Na WEBrand Agency, uma empresa 100% remota que nasceu muito antes da pandemia, há reuniões semanais para organização do trabalho e as reuniões mais longas são marcadas antecipadamente. Há sempre um planeamento prévio e alguém responsável por liderar a reunião. Contudo, o fundador Henrique Paranhos, acredita que as reuniões só devem acontecer quando “estritamente necessárias”, mas vai depender do tipo de gestão que se quer ter e do tipo de negócio da própria empresa. “Têm de estar tantas pessoas quantas as necessárias e envolvidas em cada projeto. Se houver gente a mais numa reunião virtual, isso diz mais sobre a gestão de projeto do que sobre a própria reunião em si”, sublinha o responsável.

Por isso, Henrique Paranhos aconselha “a flexibilidade suficiente para reuniões pop-up de esclarecimento rápido, de dois, três minutos.

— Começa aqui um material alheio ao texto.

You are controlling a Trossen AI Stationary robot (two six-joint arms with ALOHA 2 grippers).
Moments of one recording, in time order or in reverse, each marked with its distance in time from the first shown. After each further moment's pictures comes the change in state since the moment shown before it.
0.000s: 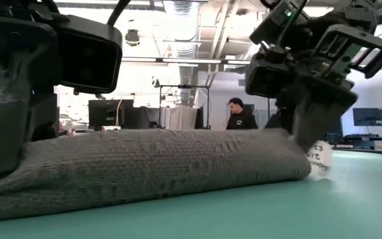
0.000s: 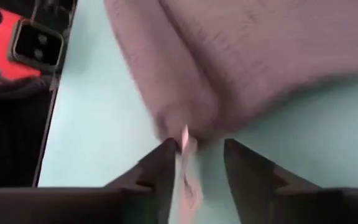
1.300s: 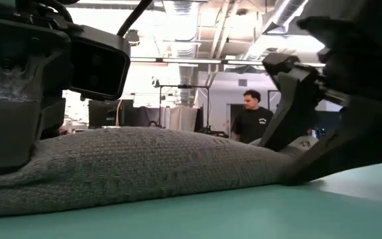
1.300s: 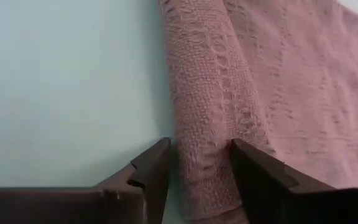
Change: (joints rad) left arm 0.055 -0.010 -0.002 0.010 0.047 0.012; right arm 0.447 0.190 0.211 -0.081 1.006 -0.481
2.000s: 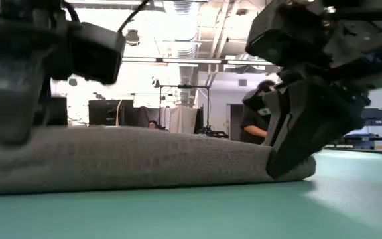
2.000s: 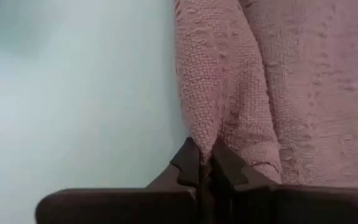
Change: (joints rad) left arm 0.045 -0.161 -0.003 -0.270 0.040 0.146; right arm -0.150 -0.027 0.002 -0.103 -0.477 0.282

Isto porque muitas vezes a comunicação escrita pode ser insuficiente. Mas para isso, temos que ser disciplinados e assertivos, para que essas calls sejam produtivas“.

Calcular o custo de uma reunião

Desde o início da pandemia, Gonçalo Hall tem ajudado empresas na transição para o remoto, e acredita que o preço a pagar por não fazer uma transição correta é “demasiado alto”. “Outro problema que encontro em Portugal é o excesso de chamadas de duas horas com pessoas que nem precisavam estar na chamada”, reforça Gonçalo Hall.

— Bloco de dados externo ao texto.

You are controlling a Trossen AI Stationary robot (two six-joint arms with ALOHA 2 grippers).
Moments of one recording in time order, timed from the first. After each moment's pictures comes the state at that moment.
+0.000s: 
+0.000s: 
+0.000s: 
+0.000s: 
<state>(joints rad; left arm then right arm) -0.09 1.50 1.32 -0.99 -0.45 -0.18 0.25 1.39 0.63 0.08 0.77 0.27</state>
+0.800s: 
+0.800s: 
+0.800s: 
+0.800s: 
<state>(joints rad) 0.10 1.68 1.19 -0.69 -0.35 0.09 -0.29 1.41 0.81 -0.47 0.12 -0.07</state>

As empresas perdem milhões de euros em reuniões, é um mindset que temos de mudar“, ressalva. Para saber quanto pode estar a perder numa reunião demasiado longa, há já ferramentas online que o ajudam a calcular os gastos, como é o caso da Readytalk ou da Meetingking. Nestas plataformas, pode introduzir o tempo das reuniões e o número de participantes e calcular o custo de cada reunião, tendo por base o salário de cada trabalhador.

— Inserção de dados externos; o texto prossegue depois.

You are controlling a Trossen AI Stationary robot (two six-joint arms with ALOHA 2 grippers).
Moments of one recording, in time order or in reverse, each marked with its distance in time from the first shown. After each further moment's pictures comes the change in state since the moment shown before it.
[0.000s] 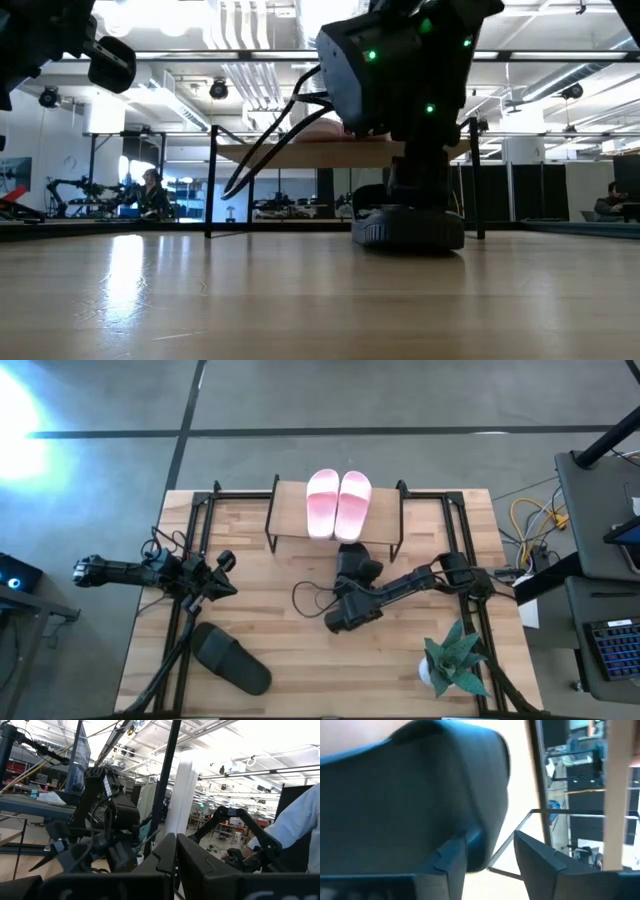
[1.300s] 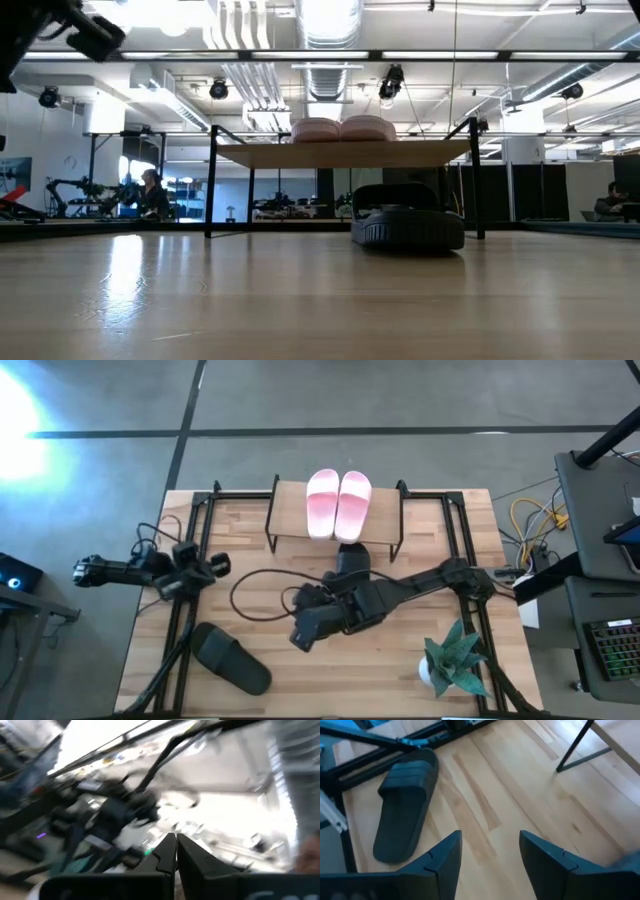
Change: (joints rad) left arm 0.000 0.000 0.000 0.315 -0.009 -0.522; right arm 0.082 -0.003 0.755 0.288 -0.375 -0.055
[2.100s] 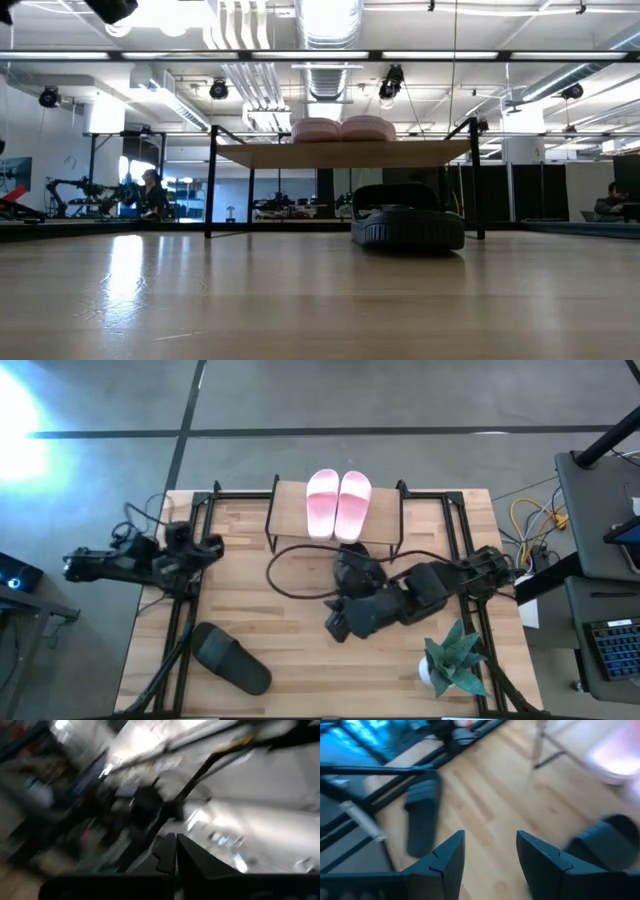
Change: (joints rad) left arm -0.002 0.191 0.396 -0.387 -0.185 0.028; right arm 0.081 -0.227 0.008 -0.218 0.080 0.230
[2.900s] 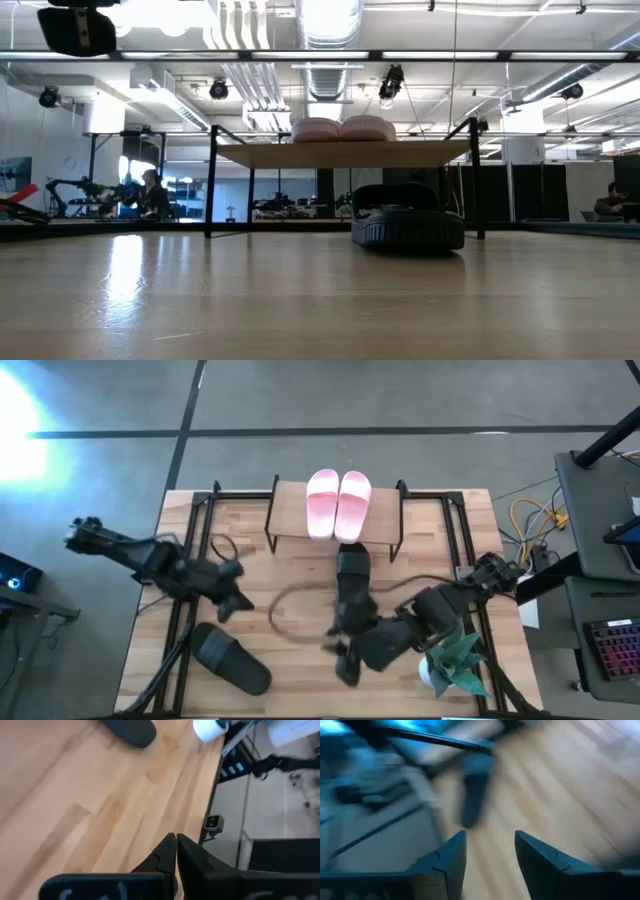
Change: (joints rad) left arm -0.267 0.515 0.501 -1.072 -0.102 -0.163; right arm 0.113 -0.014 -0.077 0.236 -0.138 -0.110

Quando falamos em trabalho remoto, o que tendemos a fazer é não ir suficientemente longe, porque pensamos que isto é temporário. Se eu aceitar que a pandemia mudou tudo, então cria-se um espaço para começarmos a ter conversas um pouco mais sérias sobre como é que queremos funcionar no futuro.

Nadim Habib

Professor da Nova SBE

“As empresas ainda estão muito ‘viciadas’ na proximidade física entre colegas de equipa, então tudo será pretexto para marcar uma reunião que acaba por interromper o fluxo de trabalho e por ser contraproducente”, alerta Henrique Paranhos, da WEBrand Agency, que também tem ajudado empresas a transitar para o remoto, desde o início da pandemia. “O que aprendemos com a nossa experiência foi de que não se pode aplicar o conceito one size fits all. Cada caso é um caso, cada empresa é uma empresa, cada equipa é uma equipa. Porque, ao final do dia, as empresas são feitas de pessoas e cada ser humano pode ter diferentes hábitos de trabalho e rotinas de produtividade”, realça o fundador.

Gestores podem ter um papel fundamental

O problema que a pandemia criou é que nós criamos uma ferramenta chamada Teams Zoom, Webex ou Skype, e estamos a tentar fazer tudo com ela“, alerta Nadid Habim, em conversa com a Pessoas.

A pandemia ensinou-nos três coisas muito importantes. A primeira é que muitas das mudanças que fizemos por causa da pandemia, já devíamos ter feito antes. A segunda é que todos [líderes] subestimaram a capacidade das suas equipas para fazer esta mudança. A terceira lição — visível em agosto e setembro –, é a forma como todos queriam voltar para o passado”, sublinha o professor da Nova SBE, questionando: “Em vez de celebrar as equipas, devemos começar a questionar os líderes. Porque que é subestimaram tanto as vossas equipas?”.

Para quem já trabalhava remotamente antes da pandemia, e para quem olha para o futuro, as conclusões são comuns: a comunicação dentro das empresas — e que inclui as reuniões –, terá de ser mais assíncrona e vai exigir mais confiança por parte de quem gere.

O segredo para as empresas que querem adaptar-se a esta realidade, aconselha Henrique Paranhos, é “aprenderem a confiar e comunicar muito – o máximo possível – dar muito feedback e gerir sempre as expectativas das chefias, colegas e colaboradores. E isto não significa estar o tempo todo a reunir por tudo e por nada”, explica.